Crunching The Numbers

Frictionless optical components increase computer performance while lowering energy consumption

Aug 27 2020 | By Ryan Mandelbaum | Lipson Photo Credit: John Abbott | Bergman Photo Credit: Barbara Alper | IME Image Credit: Courtesy of Keren Bergman

Prof. Michal Lipson (left) and Prof. Keren Bergman (right).

As of 2018, we humans have collectively generated 33 trillion gigabytes of data, necessitating construction of enormous new data centers to store it and enormous power for machines to crunch it. Today, these centers alone emit as much as two percent of the world’s carbon dioxide.

But that’s just the start. According to one estimate, we’re on track to produce 175 trillion gigabytes of data by 2025; information may one day produce half the greenhouse gas emissions that the entire transportation sector currently does. Future computing centers may become so energy-intensive that just powering them up could actually limit computing performance.

That is, unless we replace energy-dissipating electrical components (where wires heat up via resistance) with frictionless optical components instead. “If you convert electrical wires to optical wires, then in principle, the energy dissipated in computing could be significantly lower,” says Michal Lipson, the Eugene Higgins Professor of Electrical Engineering.

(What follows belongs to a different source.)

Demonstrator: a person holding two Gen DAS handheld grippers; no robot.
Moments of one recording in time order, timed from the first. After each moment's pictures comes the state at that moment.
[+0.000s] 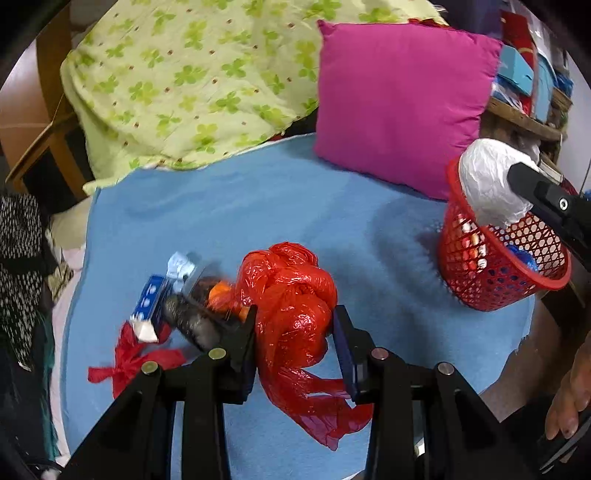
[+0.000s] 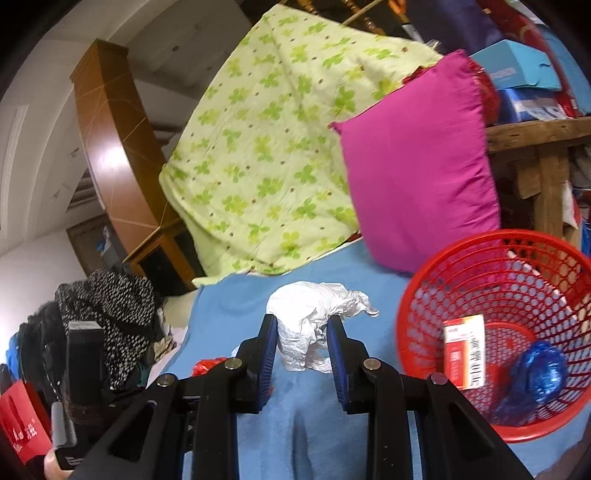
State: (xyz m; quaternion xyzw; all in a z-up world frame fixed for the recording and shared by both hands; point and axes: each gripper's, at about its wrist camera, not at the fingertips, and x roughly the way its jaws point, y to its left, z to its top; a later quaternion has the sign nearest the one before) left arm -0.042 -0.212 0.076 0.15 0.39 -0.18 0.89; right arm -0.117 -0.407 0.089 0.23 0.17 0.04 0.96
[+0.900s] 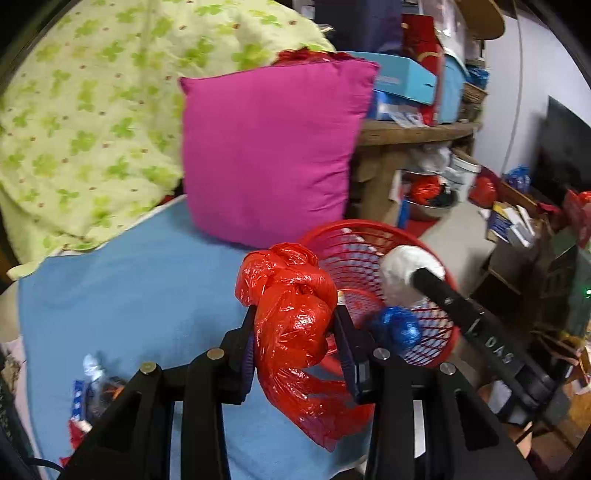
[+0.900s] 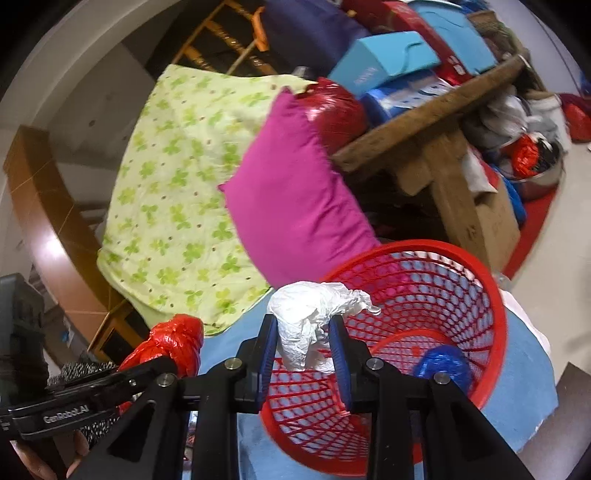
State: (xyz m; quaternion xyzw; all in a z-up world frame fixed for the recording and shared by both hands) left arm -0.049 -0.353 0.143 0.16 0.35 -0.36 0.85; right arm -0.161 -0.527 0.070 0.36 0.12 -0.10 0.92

Companies already use fiber optics to transfer data over long distances via light, but these bulky systems proved incompatible with data center technology. Thus Lipson, along with Charles Batchelor Professor of Electrical Engineering Keren Bergman, are developing components that route and interconnect networks of data encoded as light on a chip. For instance, Lipson recently developed an optical funnel that couples an optical fiber to a waveguide on a chip in order to transmit information between these components in a high-efficiency and high-bandwidth way, even if said components aren’t perfectly aligned. Lipson previously developed other influential components such as an all-optical switch in silicon—where light controls the flow of light in a circuit—and the slot waveguide, which can confine light to nanometer-wide regions of material with a low refractive index for use in these circuits.

Photonic components could allow AI to reach unlimited potential.

Keren Bergman
Professor of Electrical Engineering

Magnified detail of IME ring modulators.

Lipson’s team also works closely with Bergman’s group at the Lightwave Research Laboratory to construct photonic architectures for reducing power in data centers. This past fall, Bergman’s team won a $4.8 million, 3.5-year Defense Advanced Research Projects Agency grant to develop energy-efficient optical interconnects that can feed high-bandwidth signals communications from the chip to anywhere else in a computing system. They’re pushing forward this technology so photonic communications capabilities can integrate directly into data centers’ systems, such as their processors, GPUs, and memories. “Energy isn’t scalable,” Bergman notes, “and most of the energy is spent on moving data.”

For power hungry applications like AI, moving more communication infrastructure moves into the optical domain, could “open up vast capabilities in terms of both performance and the ability to sustain this sort of growth in data analytics and computation.” By avoiding the associated growth in energy consumption, photonic components may allow us to unleash the full potential of artificial intelligence without compromising our natural world.